▸ **Your goal**
In the data that follows, find the line with "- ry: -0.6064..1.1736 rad"; transcribe it, every later line up to the one with "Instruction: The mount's", and that line as well, exactly and with no others.

----- Provided data

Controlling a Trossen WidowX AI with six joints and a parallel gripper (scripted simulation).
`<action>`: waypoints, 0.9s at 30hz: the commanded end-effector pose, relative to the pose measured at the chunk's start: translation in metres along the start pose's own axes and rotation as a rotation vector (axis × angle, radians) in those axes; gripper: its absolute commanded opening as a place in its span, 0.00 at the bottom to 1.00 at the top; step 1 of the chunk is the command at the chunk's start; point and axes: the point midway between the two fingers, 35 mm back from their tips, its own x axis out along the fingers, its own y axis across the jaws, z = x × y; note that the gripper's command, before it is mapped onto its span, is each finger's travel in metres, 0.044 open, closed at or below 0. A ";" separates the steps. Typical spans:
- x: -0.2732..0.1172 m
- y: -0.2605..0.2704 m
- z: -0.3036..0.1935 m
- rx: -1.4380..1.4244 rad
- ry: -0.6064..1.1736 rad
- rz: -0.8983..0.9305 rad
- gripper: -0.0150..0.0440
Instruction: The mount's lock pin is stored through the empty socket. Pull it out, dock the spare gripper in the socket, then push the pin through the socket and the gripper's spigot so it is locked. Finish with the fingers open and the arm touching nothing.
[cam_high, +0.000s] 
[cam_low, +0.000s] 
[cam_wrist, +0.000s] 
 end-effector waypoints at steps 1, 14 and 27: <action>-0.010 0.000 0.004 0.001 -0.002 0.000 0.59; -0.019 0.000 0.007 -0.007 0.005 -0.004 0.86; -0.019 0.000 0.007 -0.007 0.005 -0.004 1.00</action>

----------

▸ **Response for this exercise**
- ry: -0.6064..1.1736 rad
- rz: -0.8983..0.9305 rad
- gripper: -0.0150..0.0440
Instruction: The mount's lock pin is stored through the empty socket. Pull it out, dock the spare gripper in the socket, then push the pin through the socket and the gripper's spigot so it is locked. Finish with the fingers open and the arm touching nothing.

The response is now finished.